9. Dig the Mines in LinkedIn
LinkedIn is probably your biggest single online resource. Everyone who is anyone in pretty much any industry is on LinkedIn, and that goes double for tech industries. There’s absolutely no reason to not have a page set up and active for networking with potential investors, retailers, or partners. LinkedIn is also a way you can take the name and company of a procurement manager and mine their contact information, or even just reach out to them directly. It’s a great way to get ahead of the game.
10. Browse National Distributor Lists
That link up there is a link to the member list page for the national association of wholesaler-distributors.
The member associations are all smaller associations of individual industries, such as the education market association, the healthcare distribution alliance, and the professional beauty association. Chances are, you can use this list or the contacts on the site to find an organization for your industry, and you can use that to get the connections you need to find a good distributor.

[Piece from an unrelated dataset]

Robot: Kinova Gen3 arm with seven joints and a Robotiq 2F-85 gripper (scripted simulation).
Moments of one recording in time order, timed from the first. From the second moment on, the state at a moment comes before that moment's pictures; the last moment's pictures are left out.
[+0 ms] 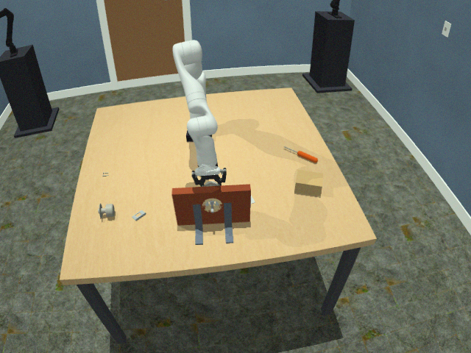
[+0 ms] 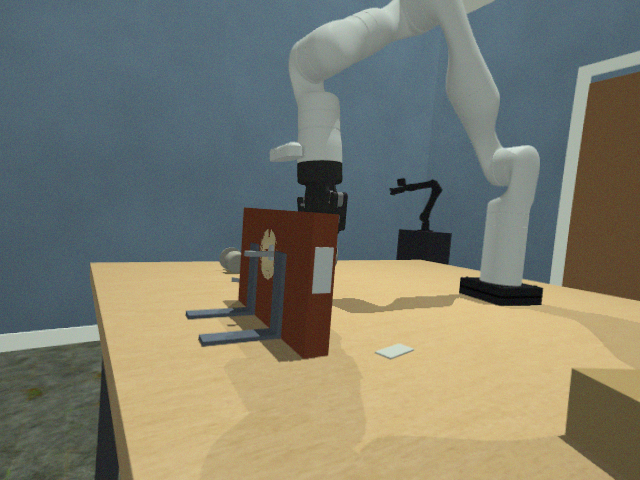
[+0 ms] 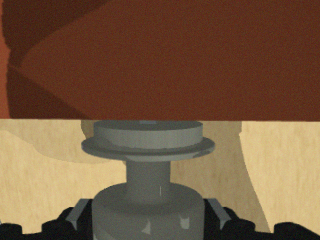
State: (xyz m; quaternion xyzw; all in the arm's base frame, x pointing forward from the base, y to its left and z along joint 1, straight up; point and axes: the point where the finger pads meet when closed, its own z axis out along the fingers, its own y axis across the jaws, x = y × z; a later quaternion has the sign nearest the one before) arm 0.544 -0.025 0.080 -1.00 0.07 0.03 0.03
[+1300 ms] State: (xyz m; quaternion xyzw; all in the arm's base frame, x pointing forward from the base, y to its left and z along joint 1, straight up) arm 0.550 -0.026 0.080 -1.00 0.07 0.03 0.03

11. Contact Non-Competitor Industry Veterans
They say it’s never about what you know, and more about who you know. This is never more the case than in the upper echelons of business. Often times, even if the business itself is resistant to contact, you can communicate directly with the owner to get some advice. Ask them about where they started and how they got their first distributors. If they like you, and if they see promise in your business, they may just take you under their wing and hook you up with a few contacts. There’s nothing more valuable than an industry mentor, after all.
12. Find Competitor Suppliers
There’s no shame in competitive research. Identify your best, strongest competitors and go undercover asking retailers about how they get their supplies. This can get you in touch with suppliers, or with procurement people, either of which will get you a connection you can use to try to get your product on shelves as well. A little competition is a good thing, and many retailers will be more than happy to test out both products side by side to boost sales of both.
13. Follow Up on Leads
With business, as with life, you can’t just try once and stop. You have to put effort into anything you do. This means, primarily, that you’re going to want to follow up on all of your leads. If you use Gmail, something like Boomerang works great.

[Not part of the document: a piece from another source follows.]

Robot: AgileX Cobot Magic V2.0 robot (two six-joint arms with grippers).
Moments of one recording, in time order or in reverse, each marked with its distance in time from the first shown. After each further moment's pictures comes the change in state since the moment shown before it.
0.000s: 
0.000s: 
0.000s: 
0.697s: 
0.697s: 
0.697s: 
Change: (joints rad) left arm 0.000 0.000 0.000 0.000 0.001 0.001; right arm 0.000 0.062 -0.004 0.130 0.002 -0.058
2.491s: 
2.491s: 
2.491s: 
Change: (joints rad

Remember, you really do need to have your information available, or else your leads aren’t really leads. Distributors want to know what sort of profits they can make, what costs they will incur stocking your product, how scalable your product is to demand, and even if you have more than one product. Tell them how much profit they can make in total and per unit, what sort of marketing you have in place, what interest levels and past sales you have, and anything else that can help close the deal.

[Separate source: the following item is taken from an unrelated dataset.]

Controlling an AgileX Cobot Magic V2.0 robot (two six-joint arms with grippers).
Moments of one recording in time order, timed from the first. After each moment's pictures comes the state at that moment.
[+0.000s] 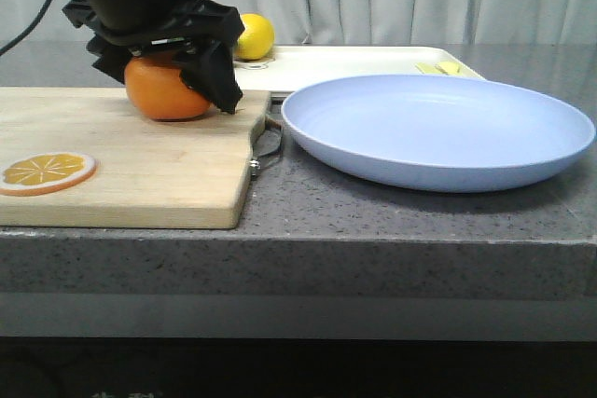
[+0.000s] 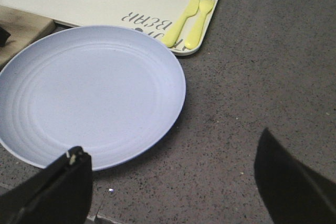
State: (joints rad) left arm -0.50 1.75 -1.39 -0.08 0.69 0.06; right arm 0.22 0.58 -0.64 0.00 0.57 -0.01
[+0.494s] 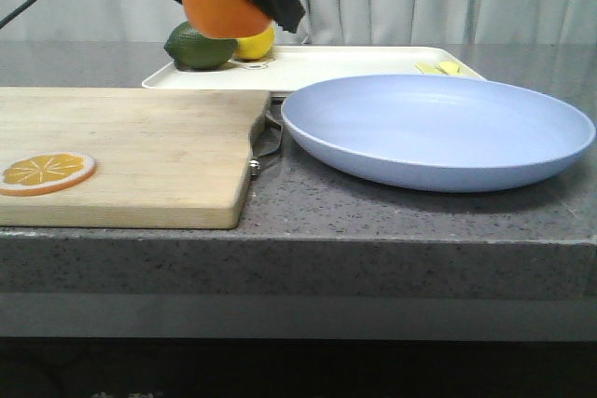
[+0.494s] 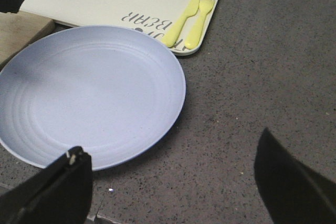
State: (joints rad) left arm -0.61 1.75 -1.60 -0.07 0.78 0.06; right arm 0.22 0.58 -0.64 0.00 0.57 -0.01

14. Note Rejections and Return Later
Rejections are firm, right up until they aren’t. If you have never made a product before, a big company is unlikely to take interest in you and eat a loss due to your inexperience. However, once you’ve hooked up with smaller distributors and proven yourself to be valuable and profitable, they’ll be willing to take a second look. Don’t write off distributors because they rejected you once; make note of it and come back to them later. It doesn’t pay to hold grudges.
15. Consider the DIY Options
There’s one final question you have to ask yourself. Do you really need a distributor? These days, you can outsource a lot of the work to two companies; Amazon and UPS. As long as you can handle production and marketing, those two can handle fulfillment and shipping, and you’re well on your way to a successful business. Not all businesses need a distributor or a retail presence, so make sure you actually need it before you dive in to trying to get it.